KBO-BABEL.COM (Bangka) – Perguruan tinggi di Kepulauan Bangka Belitung (Babel) menjadi fokus perhatian baru setelah menjadi penyumbang angka pengangguran tertinggi di wilayah tersebut. Masalah ini memunculkan keprihatinan karena banyak lulusan yang tidak terserap di pasar tenaga kerja lokal. Kamis (28/3/2024)

Dalam sebuah acara Forum Kajian Fiskal Regional yang diadakan pada Selasa (26/3/2024), Kepala Kantor Wilayah Ditjen Perbendaharaan Kementerian Keuangan Bangka Belitung, Edih Mulyadi, mengungkapkan bahwa pada tahun 2023, sebesar 21,1 persen pengangguran di Babel berasal dari lulusan perguruan tinggi. Kondisi ini memperlihatkan bahwa lapangan kerja sektor formal perlu diperluas agar dapat menyerap tenaga kerja lebih banyak.

Bacaan Lainnya

Edih menyoroti perlunya pendataan dan keberlanjutan pelatihan untuk menghindari agar bonus demografi tidak menjadi musibah bagi Bangka Belitung. Dia juga menekankan pentingnya melakukan follow-up kepada alumni Balai Latihan Kerja dan pemegang kartu Prakerja untuk memastikan mereka telah mendapatkan pekerjaan atau telah memulai usaha.

Kepala Badan Pusat Statistik (BPS) Bangka Belitung, Totok Haryanto Silitonga, menambahkan bahwa jumlah pengangguran dari lulusan perguruan tinggi merupakan salah satu faktor dominan setelah lulusan SMA/SMK. Namun, jumlah lulusan yang dihasilkan belum sebanding dengan kondisi pasar tenaga kerja di lapangan.

Totok menyoroti bahwa sektor primer di Bangka Belitung, seperti pertanian dan tambang, justru menyerap lebih banyak tenaga kerja yang bukan berasal dari perguruan tinggi. Hal ini menunjukkan ketidaksesuaian antara kualifikasi lulusan dengan kebutuhan industri lokal.

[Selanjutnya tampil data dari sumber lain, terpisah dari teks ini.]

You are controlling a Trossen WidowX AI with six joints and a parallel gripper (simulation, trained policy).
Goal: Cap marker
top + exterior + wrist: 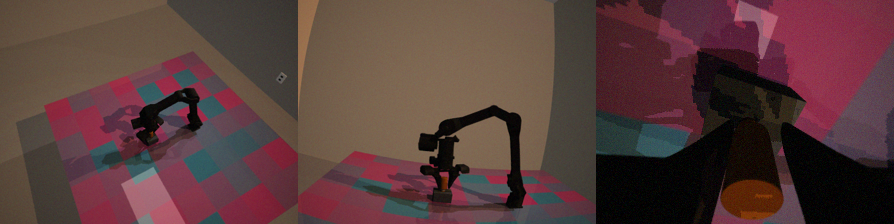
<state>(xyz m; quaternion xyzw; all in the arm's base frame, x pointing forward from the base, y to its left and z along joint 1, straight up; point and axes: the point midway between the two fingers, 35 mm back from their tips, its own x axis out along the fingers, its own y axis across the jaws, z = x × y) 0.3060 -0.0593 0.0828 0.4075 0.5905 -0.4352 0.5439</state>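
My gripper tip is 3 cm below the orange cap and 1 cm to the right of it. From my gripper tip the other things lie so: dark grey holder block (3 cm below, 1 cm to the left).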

Dalam konteks ini, program “satu rumah satu sarjana” yang dicanangkan pemerintah daerah perlu dievaluasi lebih lanjut. Sebab, program ini belum sepenuhnya sesuai dengan kehadiran investor yang membuka sektor kerja formal dan produksi hilirisasi.

Totok menjelaskan bahwa saat ini, dengan sektor hulu pertanian dan tambang yang dominan, yang dibutuhkan adalah tenaga kerja kasar daripada tenaga kerja terampil.

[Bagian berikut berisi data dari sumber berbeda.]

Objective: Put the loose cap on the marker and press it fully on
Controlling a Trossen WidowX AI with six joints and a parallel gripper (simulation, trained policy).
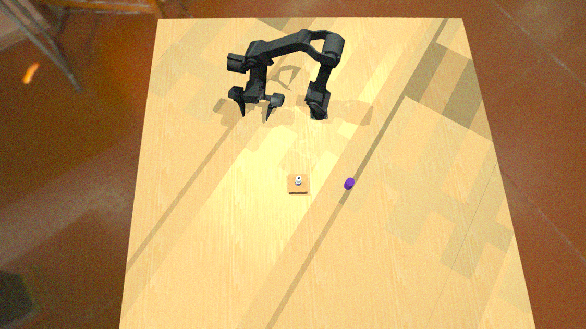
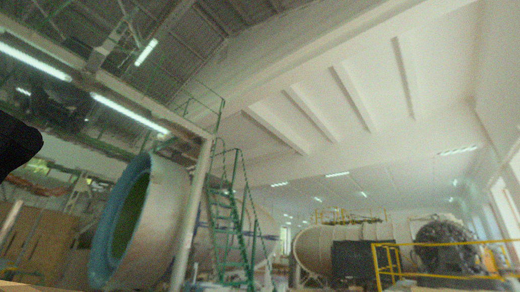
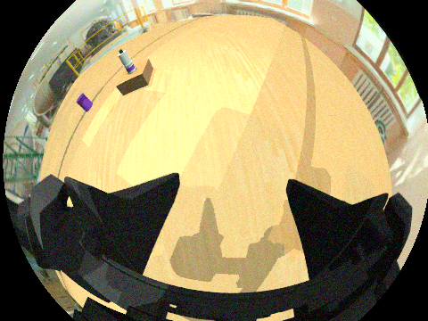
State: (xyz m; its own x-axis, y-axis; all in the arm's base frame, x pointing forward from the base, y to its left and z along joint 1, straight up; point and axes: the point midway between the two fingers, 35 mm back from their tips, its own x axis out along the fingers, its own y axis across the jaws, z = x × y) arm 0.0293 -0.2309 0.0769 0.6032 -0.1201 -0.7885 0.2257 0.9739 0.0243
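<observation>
My gripper tip is 24 cm short of the purple cap, 32 cm to the right of it and 2 cm above it. Also, from my gripper tip: tan holder block (24 cm ahead, 15 cm to the left, 3 cm below).
</observation>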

Meskipun demikian, Totok menekankan pentingnya pendidikan lanjutan di Bangka Belitung. Dia mencatat bahwa wilayah ini masih tertinggal dalam partisipasi pendidikan tinggi, sehingga perlu adanya upaya untuk meningkatkan akses dan kualitas pendidikan.

Namun, hal ini harus dibarengi dengan kesiapan lapangan kerja dan kehadiran investor agar potensi daerah bisa dikelola tidak hanya dalam bentuk barang mentah.

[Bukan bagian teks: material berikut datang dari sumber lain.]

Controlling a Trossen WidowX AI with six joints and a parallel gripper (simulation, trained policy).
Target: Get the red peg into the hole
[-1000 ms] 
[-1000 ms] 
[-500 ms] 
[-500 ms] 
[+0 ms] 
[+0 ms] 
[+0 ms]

Dari sisi kinerja fiskal regional, realisasi pendapatan negara di Bangka Belitung terhitung Januari sampai 29 Februari 2024, sudah tercatat sebesar Rp 456,98 miliar (12,30 persen), yang terdiri dari Rp 30,92 miliar Penerimaan Negara Bukan Pajak (PNBP) dan Rp 426,06 miliar dari perpajakan.

Sementara itu, belanja negara tercatat sebesar Rp 1,6 triliun (16,16 persen), yang terdiri dari belanja pemerintah pusat sebesar Rp 397,39 miliar dan transfer ke daerah sebesar Rp 1,2 triliun.

Dengan demikian, penanganan masalah pengangguran yang disebabkan oleh lulusan perguruan tinggi di Bangka Belitung memerlukan pendekatan komprehensif yang melibatkan koordinasi antara pemerintah, perguruan tinggi, sektor industri, dan masyarakat.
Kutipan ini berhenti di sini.